In 1910 Hofstede de Groot recorded the two small portraits as pendants:271. PORTRAIT OF A MAN SEATED. B. 105; M. 169. Half-length. He is turned three-quarters right, and looks at the spectator. His left hand is pressed to his side. He has a light-brown moustache and pointed beard, and dark-brown hair. He wears a broad- brimmed black hat of soft felt, a yellowish-grey coat, a close-fitting white collar edged with lace, and a white wristband on his right hand. Grey background. [Pendant to 272.]
Panel, 9 1/2 inches by 7 1/2 inches. A copy was exhibited at the Burlington Fine Arts Club, London, 1900, No. 32, and was in the sale: James Orrock, London, June 4, 1904, No. 265 (for 330 pounds and 15 schillings).

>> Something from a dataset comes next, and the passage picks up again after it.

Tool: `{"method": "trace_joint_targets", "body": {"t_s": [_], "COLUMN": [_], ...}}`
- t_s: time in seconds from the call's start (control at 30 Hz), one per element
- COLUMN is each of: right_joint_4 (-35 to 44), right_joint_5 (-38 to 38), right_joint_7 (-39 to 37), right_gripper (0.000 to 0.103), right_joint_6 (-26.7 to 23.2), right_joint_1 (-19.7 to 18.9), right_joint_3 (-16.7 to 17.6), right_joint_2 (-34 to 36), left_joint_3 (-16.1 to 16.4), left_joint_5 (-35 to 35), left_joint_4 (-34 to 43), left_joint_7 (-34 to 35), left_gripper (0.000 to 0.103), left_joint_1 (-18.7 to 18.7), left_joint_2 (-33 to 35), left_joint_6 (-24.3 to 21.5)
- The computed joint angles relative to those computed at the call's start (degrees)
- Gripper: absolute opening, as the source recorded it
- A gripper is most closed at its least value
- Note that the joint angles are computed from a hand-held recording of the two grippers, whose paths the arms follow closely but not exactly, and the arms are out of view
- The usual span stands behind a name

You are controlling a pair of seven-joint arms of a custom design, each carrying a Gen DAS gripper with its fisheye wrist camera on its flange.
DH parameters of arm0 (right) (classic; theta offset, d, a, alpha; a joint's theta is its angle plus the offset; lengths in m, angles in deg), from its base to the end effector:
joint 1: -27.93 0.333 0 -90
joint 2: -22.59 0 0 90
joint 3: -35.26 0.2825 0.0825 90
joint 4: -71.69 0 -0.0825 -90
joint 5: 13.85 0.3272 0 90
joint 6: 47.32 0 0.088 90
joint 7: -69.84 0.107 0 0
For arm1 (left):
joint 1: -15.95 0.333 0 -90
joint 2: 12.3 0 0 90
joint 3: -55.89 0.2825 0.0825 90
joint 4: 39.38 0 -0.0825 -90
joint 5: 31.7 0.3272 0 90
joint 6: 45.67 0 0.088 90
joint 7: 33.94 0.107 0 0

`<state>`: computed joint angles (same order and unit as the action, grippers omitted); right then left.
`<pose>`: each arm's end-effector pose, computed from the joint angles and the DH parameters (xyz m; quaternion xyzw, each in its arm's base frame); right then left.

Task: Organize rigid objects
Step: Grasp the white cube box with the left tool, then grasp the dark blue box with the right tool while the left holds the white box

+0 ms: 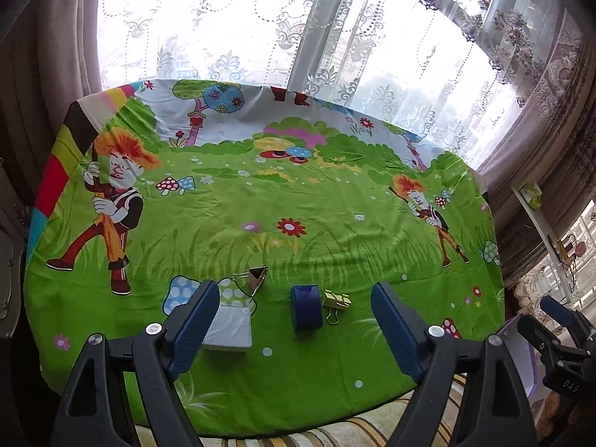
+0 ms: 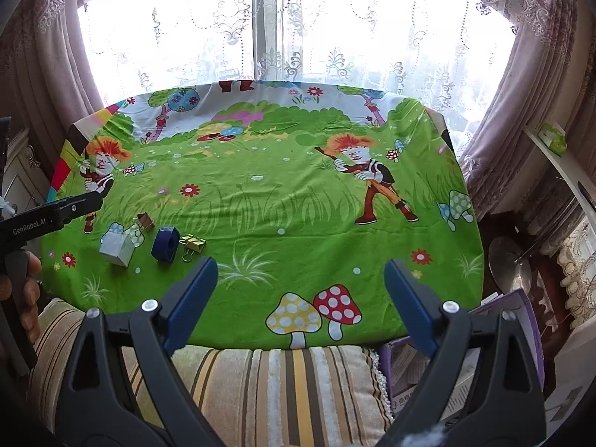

Acquired from the Wallenstein collection, Dux, 1741. In the Dresden Gallery, 1908 catalogue, No. 1358.

272. PORTRAIT OF A MAN. B. 106; M. 170. Half-length. His figure is in profile to the left; his head is turned three-quarters left.
He looks at the spectator. The left hand, though not shown, is obviously pressed to his side. He has a slight fair moustache and imperial, and dark- brown curls. He wears a broad-brimmed black hat of soft felt and a black coat, showing the white shirt, with a close-fitting lace collar. [Pendant to 271.]

Panel, 9 1/2 inches by 8 inches.

Acquired from the Wallenstein collection, Dux, 1741. In the Dresden Gallery, 1908 catalogue, No. 1359.